JohnsonXi commented 1 month ago

i got same problem,sometimes stuck.

image
danmayer commented 1 month ago

I saw this in my output

huggingface/tokenizers: The current process just got forked, after parallelism has already been used. Disabling parallelism to avoid deadlocks...
[2024-09-10 21:43:44] [INFO] To disable this warning, you can either:
[2024-09-10 21:43:44] [INFO] - Avoid using `tokenizers` before the fork if possible
[2024-09-10 21:43:44] [INFO] - Explicitly set the environment variable TOKENIZERS_PARALLELISM=(true | false)

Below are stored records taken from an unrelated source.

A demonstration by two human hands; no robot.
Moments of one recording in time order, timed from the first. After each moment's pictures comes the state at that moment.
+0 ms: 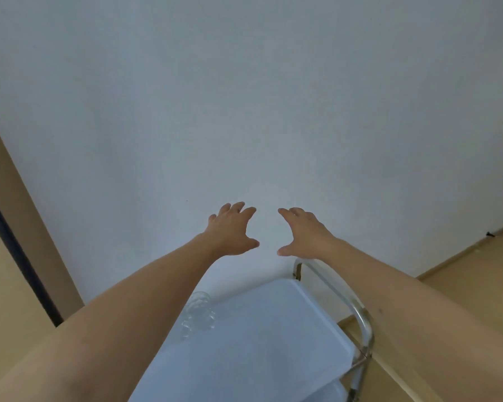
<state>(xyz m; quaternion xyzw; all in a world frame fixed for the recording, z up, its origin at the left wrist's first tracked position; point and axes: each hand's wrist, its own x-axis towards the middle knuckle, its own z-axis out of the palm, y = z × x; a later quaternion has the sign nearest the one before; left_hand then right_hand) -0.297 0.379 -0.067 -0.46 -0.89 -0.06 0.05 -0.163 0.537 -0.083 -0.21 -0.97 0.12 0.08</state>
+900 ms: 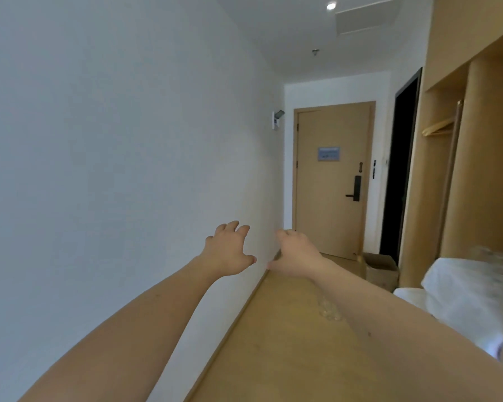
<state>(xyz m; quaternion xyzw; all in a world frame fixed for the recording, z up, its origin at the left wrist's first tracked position) 0.060 0.836 0.034 -0.73 -0.66 -0.16 0.08 0.245 0.859 0.026 -0.54 -0.82 0.04 0.19</state>
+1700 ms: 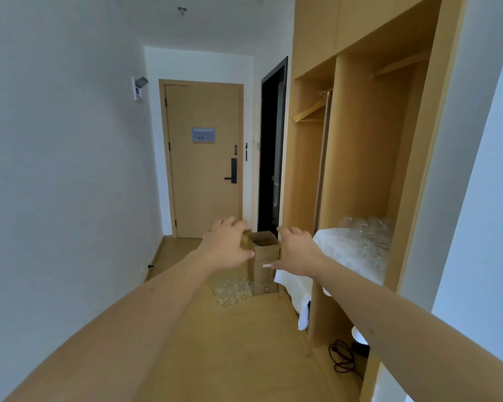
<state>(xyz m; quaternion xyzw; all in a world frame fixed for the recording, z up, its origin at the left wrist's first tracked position) 0.180 1.086 0.007 -0.89 -0.42 -0.18 -0.03 0.365 1.010 -0.007 -0.77 -0.62 -0.02 0.16</state>
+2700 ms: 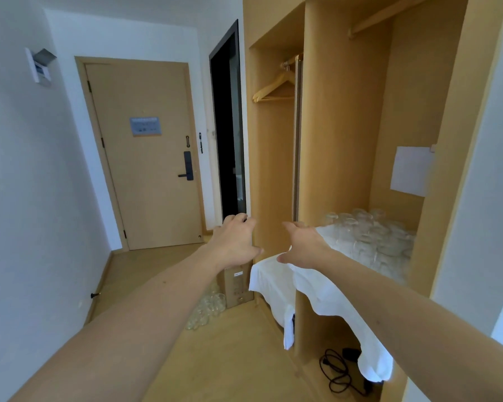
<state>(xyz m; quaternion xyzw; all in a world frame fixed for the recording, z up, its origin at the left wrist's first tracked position) 0.389 1.322 -0.018 -0.94 -0.32 -0.12 -0.03 0.557 1.228 -0.048 -0.84 -0.52 -0.01 0.17</state>
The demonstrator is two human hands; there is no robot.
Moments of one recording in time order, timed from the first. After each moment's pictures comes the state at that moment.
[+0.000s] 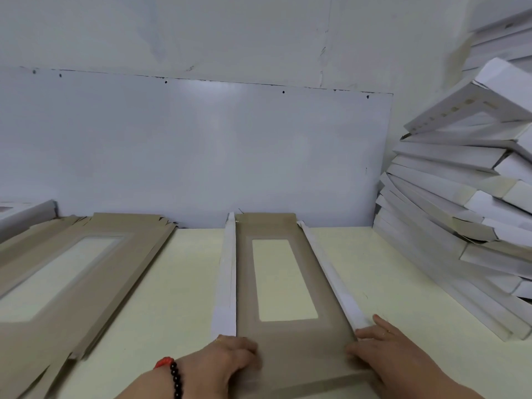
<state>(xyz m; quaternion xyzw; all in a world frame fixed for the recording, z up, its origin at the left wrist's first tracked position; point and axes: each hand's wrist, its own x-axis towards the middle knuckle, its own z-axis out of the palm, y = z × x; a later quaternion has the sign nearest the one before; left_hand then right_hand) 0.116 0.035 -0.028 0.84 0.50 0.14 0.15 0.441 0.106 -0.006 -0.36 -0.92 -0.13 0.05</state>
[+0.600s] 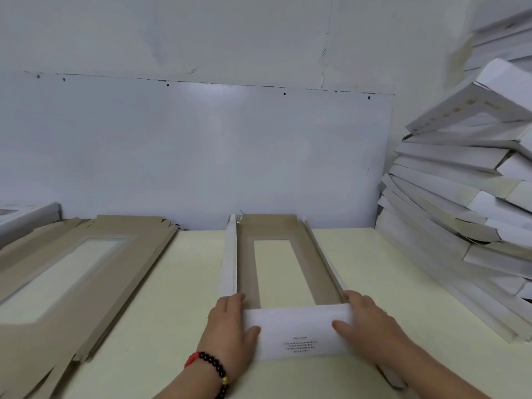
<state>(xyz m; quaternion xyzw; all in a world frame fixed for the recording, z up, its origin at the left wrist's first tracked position) 0.142 0.066 -0.035 0.61 0.72 0.30 0.09 0.398 0.149 -0.015 -0.62 -0.78 0.08 0.10</state>
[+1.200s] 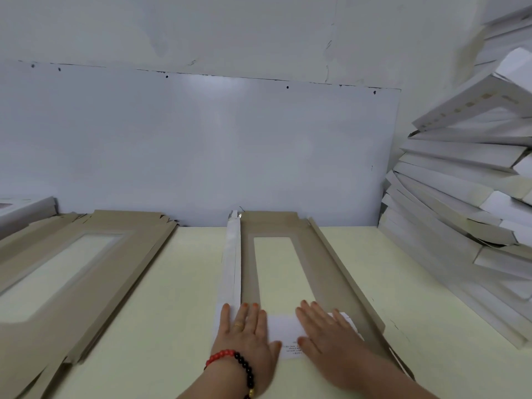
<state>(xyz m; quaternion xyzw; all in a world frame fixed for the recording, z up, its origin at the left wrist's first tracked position) 0.169 0.087 -0.054 0.68 0.73 -0.10 0.01 0.352 0.149 -0.053 -0.44 -0.89 0.04 -0.04</state>
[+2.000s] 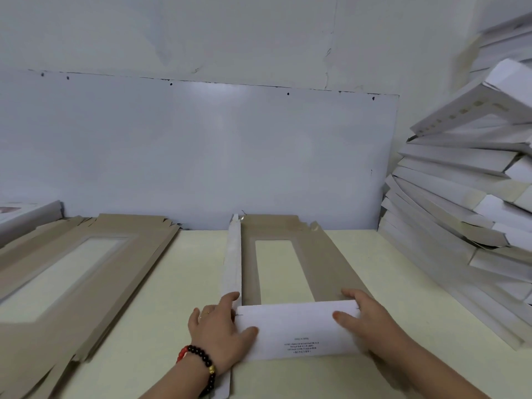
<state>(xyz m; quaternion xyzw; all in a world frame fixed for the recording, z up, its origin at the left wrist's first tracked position) 0.128 0.070 -0.030 0.57 0.77 0.28 0.11 0.408 0.167 -0.024 -0.54 -0.73 0.31 0.29</state>
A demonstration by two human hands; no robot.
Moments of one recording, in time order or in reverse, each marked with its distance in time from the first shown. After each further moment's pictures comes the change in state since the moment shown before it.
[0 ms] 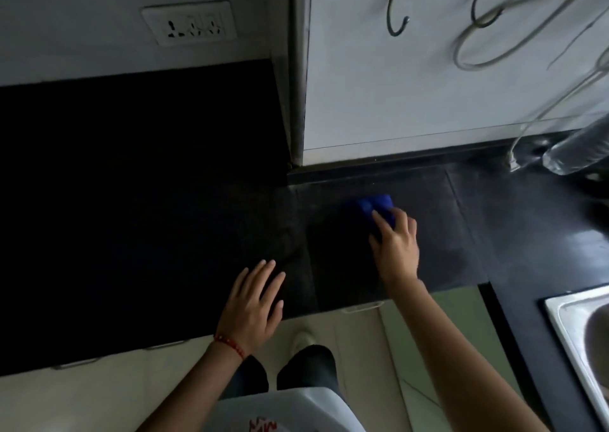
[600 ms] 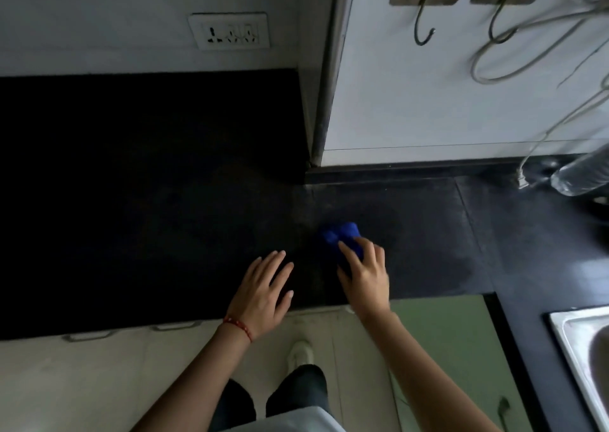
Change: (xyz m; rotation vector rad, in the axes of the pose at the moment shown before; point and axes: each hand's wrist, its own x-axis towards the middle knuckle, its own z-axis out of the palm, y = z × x) left_hand -0.001 0.000 -0.005 -0.037 0.003 -0.016; right_hand -0.060 -0.042 0.017 0.066 0.004 -0.284
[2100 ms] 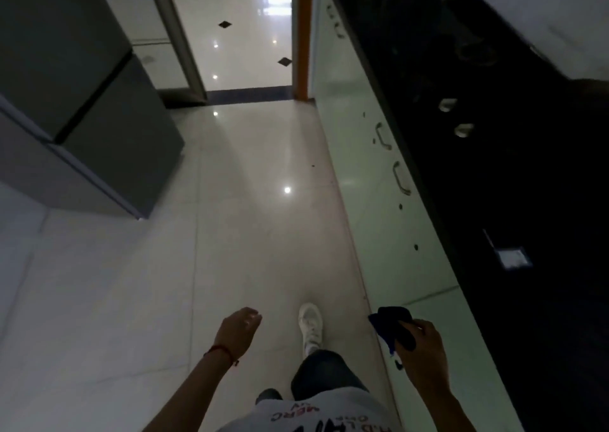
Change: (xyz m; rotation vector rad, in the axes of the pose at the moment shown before) left_hand -0.644 -0.301 0.047 -1.052 0.631 -1.879; right_hand -0.146 -0.601 0.281 0.036 -0.859 -0.822
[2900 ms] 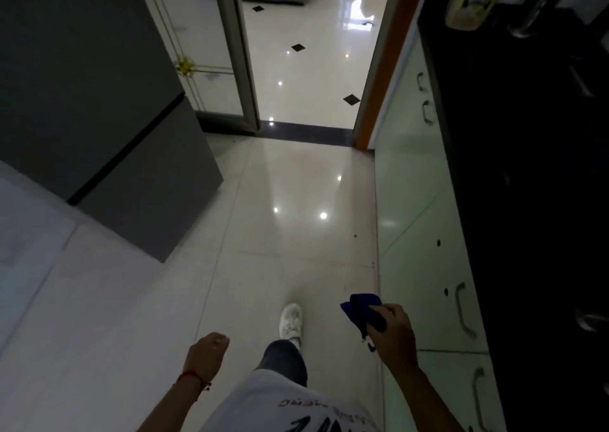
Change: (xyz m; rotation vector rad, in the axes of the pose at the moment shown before) left_hand 0.279 0.084 -0.176 -0.163 0.192 -0.339; right_hand 0.399 -0.285 0.020 0.058 -0.203 -0.289
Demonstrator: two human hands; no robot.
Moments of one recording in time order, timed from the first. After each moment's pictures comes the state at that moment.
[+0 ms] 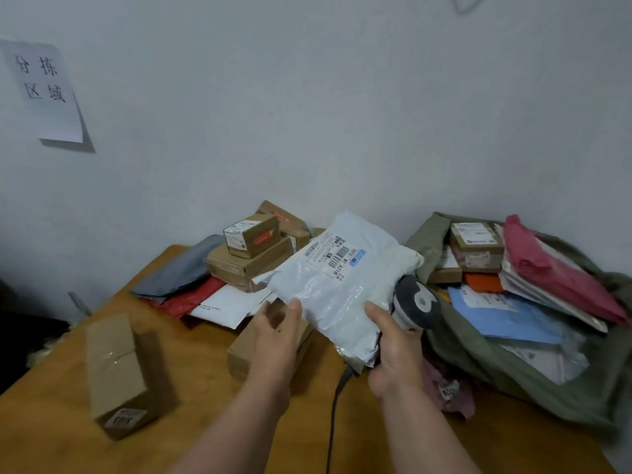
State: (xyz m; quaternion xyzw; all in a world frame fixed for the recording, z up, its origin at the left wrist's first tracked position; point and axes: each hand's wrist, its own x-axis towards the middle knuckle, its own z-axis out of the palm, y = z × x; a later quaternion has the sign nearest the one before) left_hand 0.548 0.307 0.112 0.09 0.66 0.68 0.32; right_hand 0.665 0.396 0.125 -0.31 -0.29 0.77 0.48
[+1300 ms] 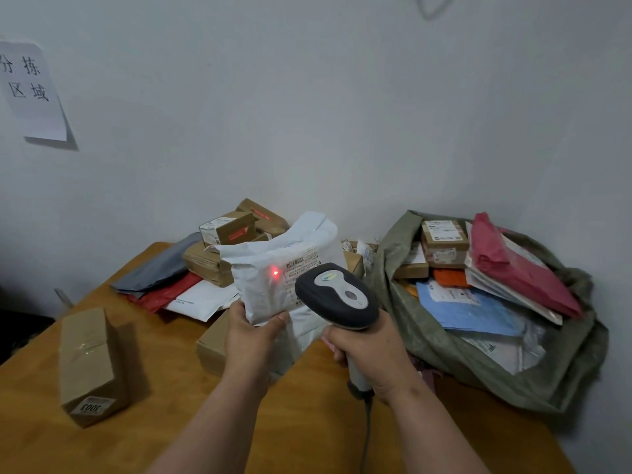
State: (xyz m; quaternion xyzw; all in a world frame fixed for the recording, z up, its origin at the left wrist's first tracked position) left_hand 0.588 0.328 0.110 0.14 0.62 0.74 0.23; right_hand 0.745 0.403 0.162 -0.28 -0.73 0.55 0.30
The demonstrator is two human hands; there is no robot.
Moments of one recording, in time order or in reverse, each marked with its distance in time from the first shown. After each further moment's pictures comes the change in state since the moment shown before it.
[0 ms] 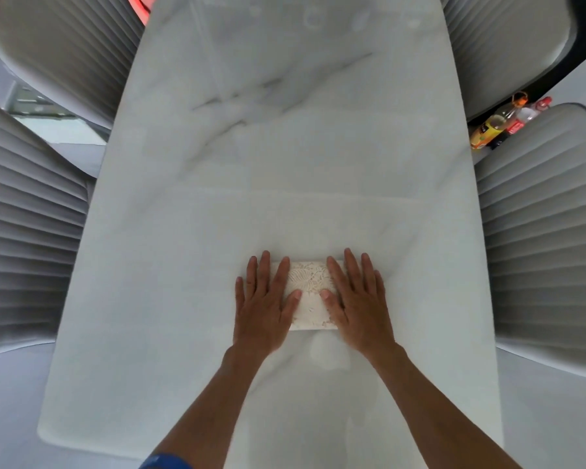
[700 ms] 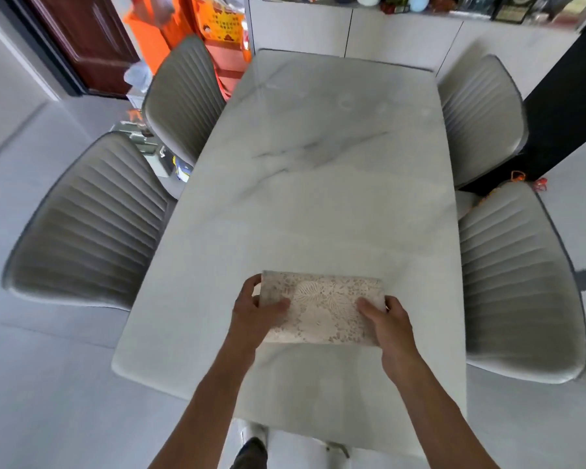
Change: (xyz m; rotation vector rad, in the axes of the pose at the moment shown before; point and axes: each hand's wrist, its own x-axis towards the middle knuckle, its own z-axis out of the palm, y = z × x) left_hand -0.107 0.036 -0.135 -1.216 0.159 -0.520; right_hand -0.074 -0.036 -0.128 1.352 0.010 0.629
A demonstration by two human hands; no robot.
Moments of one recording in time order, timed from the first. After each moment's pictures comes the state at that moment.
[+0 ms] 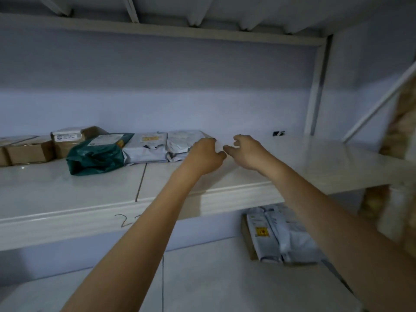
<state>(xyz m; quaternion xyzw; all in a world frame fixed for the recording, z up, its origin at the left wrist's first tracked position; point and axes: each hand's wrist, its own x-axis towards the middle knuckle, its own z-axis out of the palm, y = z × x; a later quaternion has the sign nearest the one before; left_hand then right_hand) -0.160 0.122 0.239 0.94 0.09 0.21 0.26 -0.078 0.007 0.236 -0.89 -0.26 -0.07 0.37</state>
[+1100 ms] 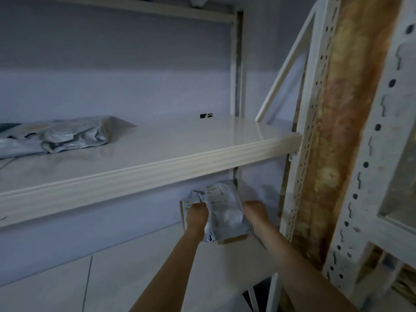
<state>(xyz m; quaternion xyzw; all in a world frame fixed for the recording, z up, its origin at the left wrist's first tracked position) -0.017 -0.082 -0.011 0.63 0.27 0.10 0.72 0.025 -0.246 -0.008 -0.82 0.10 0.04 0.56</state>
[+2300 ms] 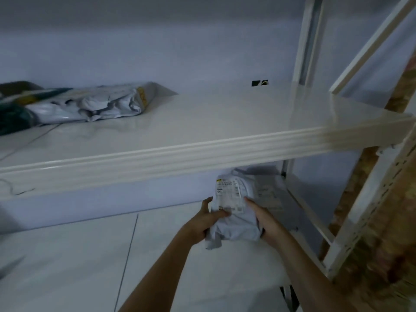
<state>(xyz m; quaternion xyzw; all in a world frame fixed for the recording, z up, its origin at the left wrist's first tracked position) -0.042 0.003 -0.074 0.60 0.18 -0.03 0.78 0.055 -0.168 -0.091 -0.62 -0.01 0.35 0.70</state>
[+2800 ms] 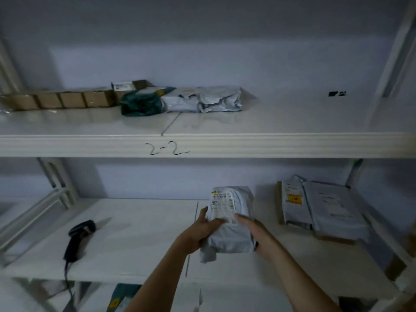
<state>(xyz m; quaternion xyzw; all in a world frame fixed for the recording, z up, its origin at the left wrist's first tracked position) -0.248 0.136 -0.077 0.59 0.22 0.07 0.77 -0.127 -0.008 -0.099 -0.59 -0.11 0.39 0.69</state>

and it was stuck as well... I fixed it by setting the env var below

TOKENIZERS_PARALLELISM=false python app.py

pranauv1 commented 1 month ago

Running the command separately solved the problem.

I prepared the dataset through Flux Gym and then ran the Kohya script from the command line, it had the same warnings mentioned above but the training finished successfully.